TIA FOLS debuts third version of its premises cabling cost model for fiber vs. UTP deployments

July 15, 2004 Nashua, NH--The third generation of a premises cabling cost model, which analyzes the deployment costs of a fiber-to-the-desk network vs. an horizontal unshielded twisted-pair (UTP) copper/vertical fiber architecture, will debut on the Telecommunications Industry Association Fiber Optics LAN Section (TIA FOLS) website this month, reports Senior Editor Kathleen Richards.

July 15, 2004 Nashua, NH--The third generation of a premises cabling cost model, which analyzes the deployment costs of a fiber-to-the-desk network vs. an horizontal unshielded twisted-pair (UTP) copper/vertical fiber architecture, will debut on the Telecommunications Industry Association Fiber Optics LAN Section (TIA FOLS) website this month.

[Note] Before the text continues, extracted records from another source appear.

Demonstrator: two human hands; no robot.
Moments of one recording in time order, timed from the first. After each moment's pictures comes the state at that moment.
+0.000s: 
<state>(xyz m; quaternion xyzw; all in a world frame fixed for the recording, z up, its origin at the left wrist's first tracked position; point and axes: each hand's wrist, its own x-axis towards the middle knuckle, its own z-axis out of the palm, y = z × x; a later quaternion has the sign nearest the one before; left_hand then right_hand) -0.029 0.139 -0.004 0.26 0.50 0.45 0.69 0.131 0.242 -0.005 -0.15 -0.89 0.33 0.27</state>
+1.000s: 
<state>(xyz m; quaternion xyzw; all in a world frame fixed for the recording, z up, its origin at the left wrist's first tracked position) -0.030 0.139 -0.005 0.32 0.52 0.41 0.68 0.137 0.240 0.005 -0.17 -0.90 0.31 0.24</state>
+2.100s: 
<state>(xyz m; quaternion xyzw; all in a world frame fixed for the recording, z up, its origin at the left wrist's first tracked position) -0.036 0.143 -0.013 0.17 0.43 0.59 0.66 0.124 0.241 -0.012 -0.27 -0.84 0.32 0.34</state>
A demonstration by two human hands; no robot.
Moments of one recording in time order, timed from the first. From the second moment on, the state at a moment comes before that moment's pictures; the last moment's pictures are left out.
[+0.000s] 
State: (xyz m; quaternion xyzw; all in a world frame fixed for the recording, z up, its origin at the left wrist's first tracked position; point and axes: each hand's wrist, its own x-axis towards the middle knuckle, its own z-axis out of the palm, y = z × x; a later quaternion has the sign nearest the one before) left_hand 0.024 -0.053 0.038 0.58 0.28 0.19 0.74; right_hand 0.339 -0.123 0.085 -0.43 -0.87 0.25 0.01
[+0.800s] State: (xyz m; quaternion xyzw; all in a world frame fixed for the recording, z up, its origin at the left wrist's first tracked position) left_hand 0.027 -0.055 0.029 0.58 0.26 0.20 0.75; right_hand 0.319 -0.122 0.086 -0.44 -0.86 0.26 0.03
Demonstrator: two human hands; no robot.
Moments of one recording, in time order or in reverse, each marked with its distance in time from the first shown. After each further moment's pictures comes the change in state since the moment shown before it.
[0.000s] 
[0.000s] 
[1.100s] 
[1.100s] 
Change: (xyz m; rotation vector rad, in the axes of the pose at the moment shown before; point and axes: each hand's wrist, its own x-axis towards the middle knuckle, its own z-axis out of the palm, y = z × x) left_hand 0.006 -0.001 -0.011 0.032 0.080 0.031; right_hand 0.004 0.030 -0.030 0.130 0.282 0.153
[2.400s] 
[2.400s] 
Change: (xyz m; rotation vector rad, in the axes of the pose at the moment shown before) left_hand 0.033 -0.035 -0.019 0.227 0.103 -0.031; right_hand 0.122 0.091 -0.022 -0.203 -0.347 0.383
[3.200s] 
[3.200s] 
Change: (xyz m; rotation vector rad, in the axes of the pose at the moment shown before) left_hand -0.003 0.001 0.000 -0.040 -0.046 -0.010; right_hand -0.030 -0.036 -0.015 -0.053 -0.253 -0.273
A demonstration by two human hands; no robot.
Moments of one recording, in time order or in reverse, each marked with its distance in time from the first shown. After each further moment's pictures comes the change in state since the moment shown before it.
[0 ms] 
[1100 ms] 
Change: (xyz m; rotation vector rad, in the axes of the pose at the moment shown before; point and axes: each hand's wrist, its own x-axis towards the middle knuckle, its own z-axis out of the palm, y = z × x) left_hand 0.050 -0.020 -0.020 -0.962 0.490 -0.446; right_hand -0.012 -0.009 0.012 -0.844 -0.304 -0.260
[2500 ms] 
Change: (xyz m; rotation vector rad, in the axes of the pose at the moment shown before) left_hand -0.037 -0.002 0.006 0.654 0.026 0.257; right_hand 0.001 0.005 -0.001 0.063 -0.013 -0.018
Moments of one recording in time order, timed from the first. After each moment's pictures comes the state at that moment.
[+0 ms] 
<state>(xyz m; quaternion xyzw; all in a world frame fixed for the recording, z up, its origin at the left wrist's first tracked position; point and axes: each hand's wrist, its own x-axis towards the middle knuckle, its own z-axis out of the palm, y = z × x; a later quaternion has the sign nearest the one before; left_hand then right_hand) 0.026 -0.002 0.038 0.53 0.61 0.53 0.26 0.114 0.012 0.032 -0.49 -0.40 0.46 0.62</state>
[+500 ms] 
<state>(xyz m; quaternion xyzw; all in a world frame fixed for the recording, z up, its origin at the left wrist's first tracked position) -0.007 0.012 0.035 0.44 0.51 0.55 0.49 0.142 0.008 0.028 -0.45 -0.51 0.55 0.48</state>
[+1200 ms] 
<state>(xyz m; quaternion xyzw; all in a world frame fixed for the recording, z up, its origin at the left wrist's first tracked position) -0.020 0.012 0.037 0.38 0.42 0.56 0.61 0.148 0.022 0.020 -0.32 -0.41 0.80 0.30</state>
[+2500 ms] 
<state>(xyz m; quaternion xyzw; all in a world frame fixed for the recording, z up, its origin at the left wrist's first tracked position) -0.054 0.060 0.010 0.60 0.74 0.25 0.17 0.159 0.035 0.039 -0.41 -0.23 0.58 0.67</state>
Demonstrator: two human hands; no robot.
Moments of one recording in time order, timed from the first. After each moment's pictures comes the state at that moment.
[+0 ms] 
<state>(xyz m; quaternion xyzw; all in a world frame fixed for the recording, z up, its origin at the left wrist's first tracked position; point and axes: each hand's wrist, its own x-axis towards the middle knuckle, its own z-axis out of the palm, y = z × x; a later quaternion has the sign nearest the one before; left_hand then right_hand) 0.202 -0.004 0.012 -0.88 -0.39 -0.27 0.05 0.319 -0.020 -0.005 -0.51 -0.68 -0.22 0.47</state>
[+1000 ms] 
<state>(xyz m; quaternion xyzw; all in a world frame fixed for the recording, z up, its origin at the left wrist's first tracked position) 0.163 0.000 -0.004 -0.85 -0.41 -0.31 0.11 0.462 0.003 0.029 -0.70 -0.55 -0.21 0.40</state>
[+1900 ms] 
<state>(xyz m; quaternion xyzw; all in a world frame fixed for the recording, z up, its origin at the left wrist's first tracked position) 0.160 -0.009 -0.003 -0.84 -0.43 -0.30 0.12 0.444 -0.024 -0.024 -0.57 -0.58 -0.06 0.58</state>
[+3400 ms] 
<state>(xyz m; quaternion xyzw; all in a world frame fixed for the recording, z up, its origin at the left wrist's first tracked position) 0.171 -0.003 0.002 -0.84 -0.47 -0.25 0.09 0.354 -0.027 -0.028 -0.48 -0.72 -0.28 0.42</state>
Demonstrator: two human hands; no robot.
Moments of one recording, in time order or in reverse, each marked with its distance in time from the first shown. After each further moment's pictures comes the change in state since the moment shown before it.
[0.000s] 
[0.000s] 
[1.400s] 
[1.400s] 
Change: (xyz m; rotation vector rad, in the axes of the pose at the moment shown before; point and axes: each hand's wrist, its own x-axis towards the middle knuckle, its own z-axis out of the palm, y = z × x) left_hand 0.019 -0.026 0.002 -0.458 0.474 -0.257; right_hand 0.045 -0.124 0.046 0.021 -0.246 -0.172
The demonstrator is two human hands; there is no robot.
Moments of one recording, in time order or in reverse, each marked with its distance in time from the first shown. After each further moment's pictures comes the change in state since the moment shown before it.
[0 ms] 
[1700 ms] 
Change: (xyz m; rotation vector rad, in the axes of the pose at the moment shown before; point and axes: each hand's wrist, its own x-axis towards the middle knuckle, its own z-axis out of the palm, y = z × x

The new model is much easier to use and it allows network planners more flexibility in analyzing customized deployment scenarios.

TIA FOLs first released its fiber vs. UTP copper cabling cost model in May 2002. The interactive model was developed by TIA FOLS and Pearson Technologies. The idea was to offer network planners a cost model that examined the whole network deployment including labor costs, rather than traditional cost models, which typically considered only electronics, cabling and connectivity. The first version, which featured 12 deployment scenarios, such as SG-compatible equipment at list price, SG-compatible equipment at 80%list price, K-12, fiber to the zone, tier-one electronics from mixed price sources, among others, usually found that centralized fiber offered a lower cost solution than traditional hierarchical star networks in about 50% of the cases.

Last year, TIA FOLS and Pearson Technologies updated the pricing information for the fiber and UTP cabling, components and switches. List pricing from a broader range of manufacturers was also included. The UTP cable was upgraded from Category 5 to Category 5e in nine scenarios, and to Category 6 for the remaining 3. FOLS also added 3 additional deployment scenarios. As a result of the new pricing information, the centralized fiber network showed a lower total initial cost in most deployment scenarios.

User-friendly
Roughly 1,100 people worldwide have downloaded the cost model since its inception. In late 2003, TIA FOLS conducted a user survey, and the results provided some useful feedback. "People liked the concept of the model but it was not user friendly," says Liz Goldsmith, a spokeswoman for TIA FOLS.

As a result, the third version of the cost model is now on one-page with an accompanying Microsoft Excel spreadsheet, and the model data includes explanatory comment fields, such as "rounded up to the whole switch," or "rounded up to the patch panel."

"You know what assumptions are being made instead of guessing," says Goldsmith.

This version of the model is also more customizable. For example, non-formula cells where data can be changed are now highlighted for easy navigation. The building in the model's deployment scenarios has eight stories and 48 ports per floor. Cost is analyzed on a per port basis. The number of floors, and the number of ports can be changed, and network planners can insert their own information into the different deployment scenarios by hand, or by selecting from a list of options.

One criticism of the TIA FOLS premises cabling cost model, is that it uses its own assumptions for the costs of building the telecommunications room (TR) in the all-fiber architecture. The all-fiber TR is 50% smaller than the standardized 6x10 ft. TR per floor used in the UTP model. The TR, and some of the built-in assumptions regarding it, lower costs in the all-fiber deployment scenarios. Developers of the model point out, however, that the size of the TR in the all-fiber scenarios could have been reduced further. In addition, testing and network maintenance costs for fiber vs. UTP, which are not included in the model, would lower costs in the all-fiber deployment scenarios.

To receive the 2004 Cost Model, which debuts this month, network planners and others should go to the TIA FOLS website, and register. The link to the new version of the model will be emailed to all registrants.